Union slams farmers paying starvation wages

The General Agriculture and Plantation Workers Union is lamenting poor wages for farmers with some receiving paltry wages of $20 per month.

“The monthly wages of farm labourers are a pittance if measured against the country’s poverty datum line of $504 for a family of six,” said the union’s secretary general Gift Muti.

“Last year we agreed with farm organisations that horticulture workers would be paid $84 and general workers $55. But employers continue to pay below subsistence wages that barely cover basic necessities.”

Shadreck Nyathi, a 35-year-old farm worker at a rich horticulture estate in Marondera, said he earned $25 a month, which he shared with his four children.

Nyathi looks weary and old with his palms showing scars of years of work. His employer cannot even afford to supply him with uniforms – claiming the farm cannot afford it.

The vicious cycle for him continues as now, his children have dropped out of school to help support the family. Like him they may be trapped in farm life for years to come.

“Low wages affects workers’ morale and farm output,” said Muti. “Such low wages are not in the interests of the agricultural sector. Employers should improve the welfare of their workers in order to improve production.”

Employers argue that the sector is underperforming, and they cannot afford to pay the agreed wages.

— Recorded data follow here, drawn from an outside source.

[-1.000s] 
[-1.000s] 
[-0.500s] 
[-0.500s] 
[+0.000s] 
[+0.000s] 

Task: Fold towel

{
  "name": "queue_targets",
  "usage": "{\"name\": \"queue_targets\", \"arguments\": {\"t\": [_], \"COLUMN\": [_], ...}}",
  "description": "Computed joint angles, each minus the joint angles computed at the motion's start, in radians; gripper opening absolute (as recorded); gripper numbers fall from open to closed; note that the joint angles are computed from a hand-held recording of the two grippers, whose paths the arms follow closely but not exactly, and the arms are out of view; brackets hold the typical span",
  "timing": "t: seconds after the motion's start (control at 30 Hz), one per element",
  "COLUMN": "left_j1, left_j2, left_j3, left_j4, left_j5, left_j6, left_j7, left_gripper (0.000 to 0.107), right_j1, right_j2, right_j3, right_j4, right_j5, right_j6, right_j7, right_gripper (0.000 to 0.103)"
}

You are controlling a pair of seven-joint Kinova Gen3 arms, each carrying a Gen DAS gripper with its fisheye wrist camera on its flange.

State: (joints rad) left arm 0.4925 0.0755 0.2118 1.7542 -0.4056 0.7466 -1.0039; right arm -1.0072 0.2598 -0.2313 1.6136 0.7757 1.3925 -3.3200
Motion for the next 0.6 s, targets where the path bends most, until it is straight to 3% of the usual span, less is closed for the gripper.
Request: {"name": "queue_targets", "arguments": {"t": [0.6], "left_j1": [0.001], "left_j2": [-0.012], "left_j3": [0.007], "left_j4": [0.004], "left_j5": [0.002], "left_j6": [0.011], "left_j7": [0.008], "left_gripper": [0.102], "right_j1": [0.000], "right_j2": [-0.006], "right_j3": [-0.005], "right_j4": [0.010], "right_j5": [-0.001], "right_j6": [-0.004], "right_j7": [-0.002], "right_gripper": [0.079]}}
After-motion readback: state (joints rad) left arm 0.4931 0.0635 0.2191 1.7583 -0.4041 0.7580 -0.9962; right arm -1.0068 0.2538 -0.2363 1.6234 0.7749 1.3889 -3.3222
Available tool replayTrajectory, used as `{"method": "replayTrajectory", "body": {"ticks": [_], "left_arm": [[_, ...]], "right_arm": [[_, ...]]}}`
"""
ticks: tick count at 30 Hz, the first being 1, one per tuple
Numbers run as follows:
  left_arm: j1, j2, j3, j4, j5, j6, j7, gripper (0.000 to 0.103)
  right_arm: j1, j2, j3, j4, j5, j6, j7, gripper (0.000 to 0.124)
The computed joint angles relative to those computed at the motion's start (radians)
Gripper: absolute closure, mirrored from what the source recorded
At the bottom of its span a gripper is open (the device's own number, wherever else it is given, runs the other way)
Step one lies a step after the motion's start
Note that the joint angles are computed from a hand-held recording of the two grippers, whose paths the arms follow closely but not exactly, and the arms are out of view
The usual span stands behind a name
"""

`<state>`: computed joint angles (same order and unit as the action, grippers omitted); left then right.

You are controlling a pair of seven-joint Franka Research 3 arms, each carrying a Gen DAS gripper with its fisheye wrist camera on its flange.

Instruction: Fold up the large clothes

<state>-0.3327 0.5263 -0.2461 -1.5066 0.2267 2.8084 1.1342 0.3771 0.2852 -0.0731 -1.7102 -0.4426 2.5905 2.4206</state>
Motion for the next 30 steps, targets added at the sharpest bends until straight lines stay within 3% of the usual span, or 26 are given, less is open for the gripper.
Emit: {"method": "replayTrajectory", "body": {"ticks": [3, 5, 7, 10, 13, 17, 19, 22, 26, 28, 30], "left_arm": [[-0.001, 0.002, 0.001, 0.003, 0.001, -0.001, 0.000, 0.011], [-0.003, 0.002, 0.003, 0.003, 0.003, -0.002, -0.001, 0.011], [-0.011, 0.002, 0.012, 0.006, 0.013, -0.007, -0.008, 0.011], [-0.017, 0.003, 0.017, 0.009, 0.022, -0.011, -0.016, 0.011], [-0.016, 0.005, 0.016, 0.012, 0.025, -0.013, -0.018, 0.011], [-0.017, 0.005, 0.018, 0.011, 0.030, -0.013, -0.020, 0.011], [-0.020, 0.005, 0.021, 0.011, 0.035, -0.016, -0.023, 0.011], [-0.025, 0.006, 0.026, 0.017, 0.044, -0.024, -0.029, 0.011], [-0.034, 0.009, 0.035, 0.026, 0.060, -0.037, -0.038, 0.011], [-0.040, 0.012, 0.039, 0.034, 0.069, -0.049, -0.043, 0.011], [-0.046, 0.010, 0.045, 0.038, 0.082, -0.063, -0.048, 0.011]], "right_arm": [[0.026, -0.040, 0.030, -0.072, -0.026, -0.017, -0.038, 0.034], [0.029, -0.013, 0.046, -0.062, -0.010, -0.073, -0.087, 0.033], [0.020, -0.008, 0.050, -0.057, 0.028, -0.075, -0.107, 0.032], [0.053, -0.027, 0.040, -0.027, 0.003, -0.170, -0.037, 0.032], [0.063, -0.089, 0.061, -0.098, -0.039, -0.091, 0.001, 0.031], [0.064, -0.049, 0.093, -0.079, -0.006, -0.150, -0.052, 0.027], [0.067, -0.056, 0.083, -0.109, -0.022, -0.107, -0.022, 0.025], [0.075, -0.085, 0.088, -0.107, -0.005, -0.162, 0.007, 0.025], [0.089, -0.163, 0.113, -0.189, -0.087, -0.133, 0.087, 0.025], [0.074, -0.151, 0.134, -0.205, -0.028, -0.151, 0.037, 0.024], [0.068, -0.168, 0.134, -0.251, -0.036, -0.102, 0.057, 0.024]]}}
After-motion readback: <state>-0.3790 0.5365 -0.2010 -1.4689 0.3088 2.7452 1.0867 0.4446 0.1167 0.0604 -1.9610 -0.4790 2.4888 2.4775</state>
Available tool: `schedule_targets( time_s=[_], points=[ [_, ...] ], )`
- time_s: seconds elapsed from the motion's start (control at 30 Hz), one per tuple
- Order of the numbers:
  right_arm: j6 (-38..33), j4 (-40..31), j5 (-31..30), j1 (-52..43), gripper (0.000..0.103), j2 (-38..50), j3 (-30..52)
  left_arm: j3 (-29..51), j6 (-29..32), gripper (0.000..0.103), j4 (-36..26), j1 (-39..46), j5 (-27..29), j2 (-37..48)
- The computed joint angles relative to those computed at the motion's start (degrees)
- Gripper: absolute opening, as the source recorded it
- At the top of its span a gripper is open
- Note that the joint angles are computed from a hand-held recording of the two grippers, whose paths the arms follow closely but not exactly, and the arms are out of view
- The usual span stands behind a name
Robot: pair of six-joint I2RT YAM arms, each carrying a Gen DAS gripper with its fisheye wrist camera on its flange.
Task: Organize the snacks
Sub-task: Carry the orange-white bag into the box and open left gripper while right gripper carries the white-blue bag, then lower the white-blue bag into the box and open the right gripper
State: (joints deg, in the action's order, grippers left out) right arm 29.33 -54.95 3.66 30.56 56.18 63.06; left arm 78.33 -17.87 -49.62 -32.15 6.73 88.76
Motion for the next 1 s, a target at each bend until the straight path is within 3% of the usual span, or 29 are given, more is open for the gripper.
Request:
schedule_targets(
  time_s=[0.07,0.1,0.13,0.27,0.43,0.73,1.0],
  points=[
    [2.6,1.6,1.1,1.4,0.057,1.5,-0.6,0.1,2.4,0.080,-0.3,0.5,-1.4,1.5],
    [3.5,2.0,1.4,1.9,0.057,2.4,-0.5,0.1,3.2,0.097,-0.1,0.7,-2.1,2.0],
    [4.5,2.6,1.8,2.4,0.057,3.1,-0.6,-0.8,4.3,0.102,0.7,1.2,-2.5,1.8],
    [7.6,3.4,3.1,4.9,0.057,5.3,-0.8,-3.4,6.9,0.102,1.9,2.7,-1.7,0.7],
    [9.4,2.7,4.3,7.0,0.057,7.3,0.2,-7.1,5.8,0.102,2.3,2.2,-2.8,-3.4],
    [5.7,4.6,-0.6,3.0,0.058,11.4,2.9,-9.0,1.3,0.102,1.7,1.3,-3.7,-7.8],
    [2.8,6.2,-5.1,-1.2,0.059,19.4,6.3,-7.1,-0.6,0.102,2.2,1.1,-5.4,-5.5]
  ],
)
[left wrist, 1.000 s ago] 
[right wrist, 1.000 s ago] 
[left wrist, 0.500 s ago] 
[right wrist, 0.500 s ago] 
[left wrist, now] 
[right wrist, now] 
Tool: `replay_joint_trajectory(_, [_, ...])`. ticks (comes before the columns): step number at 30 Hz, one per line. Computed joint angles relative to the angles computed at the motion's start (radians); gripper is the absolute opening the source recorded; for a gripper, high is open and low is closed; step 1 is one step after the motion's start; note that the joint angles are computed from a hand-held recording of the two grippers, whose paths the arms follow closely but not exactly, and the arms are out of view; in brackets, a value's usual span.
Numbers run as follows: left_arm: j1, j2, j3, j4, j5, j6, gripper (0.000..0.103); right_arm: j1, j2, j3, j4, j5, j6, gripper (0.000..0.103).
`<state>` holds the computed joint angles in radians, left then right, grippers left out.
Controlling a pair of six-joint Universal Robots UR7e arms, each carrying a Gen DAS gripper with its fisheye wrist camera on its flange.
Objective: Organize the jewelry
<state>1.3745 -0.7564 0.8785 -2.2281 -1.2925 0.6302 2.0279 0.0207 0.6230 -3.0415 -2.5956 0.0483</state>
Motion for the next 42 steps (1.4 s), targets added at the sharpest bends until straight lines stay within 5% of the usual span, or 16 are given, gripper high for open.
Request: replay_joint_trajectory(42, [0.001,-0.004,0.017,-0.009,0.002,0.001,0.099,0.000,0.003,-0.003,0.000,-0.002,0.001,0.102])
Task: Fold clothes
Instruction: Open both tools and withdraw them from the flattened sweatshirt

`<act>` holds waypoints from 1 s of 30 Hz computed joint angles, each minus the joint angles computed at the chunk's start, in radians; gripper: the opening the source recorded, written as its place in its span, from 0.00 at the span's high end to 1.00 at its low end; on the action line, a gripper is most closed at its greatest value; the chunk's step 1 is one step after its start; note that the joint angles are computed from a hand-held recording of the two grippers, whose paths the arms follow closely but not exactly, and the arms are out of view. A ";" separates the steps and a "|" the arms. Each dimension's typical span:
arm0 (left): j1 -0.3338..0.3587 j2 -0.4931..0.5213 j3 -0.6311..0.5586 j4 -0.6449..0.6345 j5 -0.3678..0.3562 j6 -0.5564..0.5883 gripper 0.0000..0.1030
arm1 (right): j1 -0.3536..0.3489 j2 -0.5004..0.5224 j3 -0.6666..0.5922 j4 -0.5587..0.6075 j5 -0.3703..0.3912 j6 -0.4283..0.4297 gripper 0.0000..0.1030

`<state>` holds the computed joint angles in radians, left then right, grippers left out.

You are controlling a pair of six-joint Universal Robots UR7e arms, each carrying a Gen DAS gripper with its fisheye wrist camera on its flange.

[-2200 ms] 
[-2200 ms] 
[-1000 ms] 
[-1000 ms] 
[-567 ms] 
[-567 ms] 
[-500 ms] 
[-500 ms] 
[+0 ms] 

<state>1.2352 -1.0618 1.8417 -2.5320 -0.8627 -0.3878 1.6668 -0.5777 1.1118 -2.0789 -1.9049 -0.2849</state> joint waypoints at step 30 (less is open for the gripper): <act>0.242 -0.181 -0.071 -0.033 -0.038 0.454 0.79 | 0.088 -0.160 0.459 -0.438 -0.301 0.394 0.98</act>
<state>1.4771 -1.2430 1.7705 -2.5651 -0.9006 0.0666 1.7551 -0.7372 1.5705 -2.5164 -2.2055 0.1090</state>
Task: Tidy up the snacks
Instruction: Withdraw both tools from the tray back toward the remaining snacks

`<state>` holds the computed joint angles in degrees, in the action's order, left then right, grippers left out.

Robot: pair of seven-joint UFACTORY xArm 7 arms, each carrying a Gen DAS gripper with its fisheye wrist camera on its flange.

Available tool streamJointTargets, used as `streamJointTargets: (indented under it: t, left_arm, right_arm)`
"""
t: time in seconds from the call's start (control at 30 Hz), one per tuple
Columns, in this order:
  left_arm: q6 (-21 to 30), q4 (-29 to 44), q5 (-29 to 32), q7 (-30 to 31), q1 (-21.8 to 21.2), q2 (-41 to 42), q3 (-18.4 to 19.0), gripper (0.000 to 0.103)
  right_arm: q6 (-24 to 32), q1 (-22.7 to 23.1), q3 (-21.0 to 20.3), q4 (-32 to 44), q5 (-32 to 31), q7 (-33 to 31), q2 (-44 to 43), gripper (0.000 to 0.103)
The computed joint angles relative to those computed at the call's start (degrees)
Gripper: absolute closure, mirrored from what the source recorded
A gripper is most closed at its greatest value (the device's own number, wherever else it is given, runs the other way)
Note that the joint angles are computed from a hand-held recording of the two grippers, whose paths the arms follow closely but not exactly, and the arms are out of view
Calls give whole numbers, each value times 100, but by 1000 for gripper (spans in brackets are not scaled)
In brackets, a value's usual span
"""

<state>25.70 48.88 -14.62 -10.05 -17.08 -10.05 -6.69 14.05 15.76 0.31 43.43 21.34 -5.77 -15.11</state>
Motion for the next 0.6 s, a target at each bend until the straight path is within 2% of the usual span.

Muti urged “new” farmers to be serious. Some pay only $20 a month as wages, which he described as a pittance. Many are politicians and civil servants, who hardly visit the farms and do not utilise them fully. Research by GAPWUZ among its 200 000-strong membership shows many are abused by their employers – who include serving members of the army, police and war veterans.

Muti said that the situation is worsened by the fact that most of the farm workers are from Malawi and Mozambique and do not have national registration documents. This makes it difficult to take up their cases of abuses.

But Zimbabwe Farmers Union spokesperson Tinashe Kairezi said his members understood the plight of farm workers. “It is outrageous that some farm owners are paying workers as little as $50 or even lower. We ask for government’s intervention in that area,” said Kairezi.

The President of the Zimbabwe Commercial Farmers’ Union, Donald Khumalo, said he was not aware of members who were paying low wages.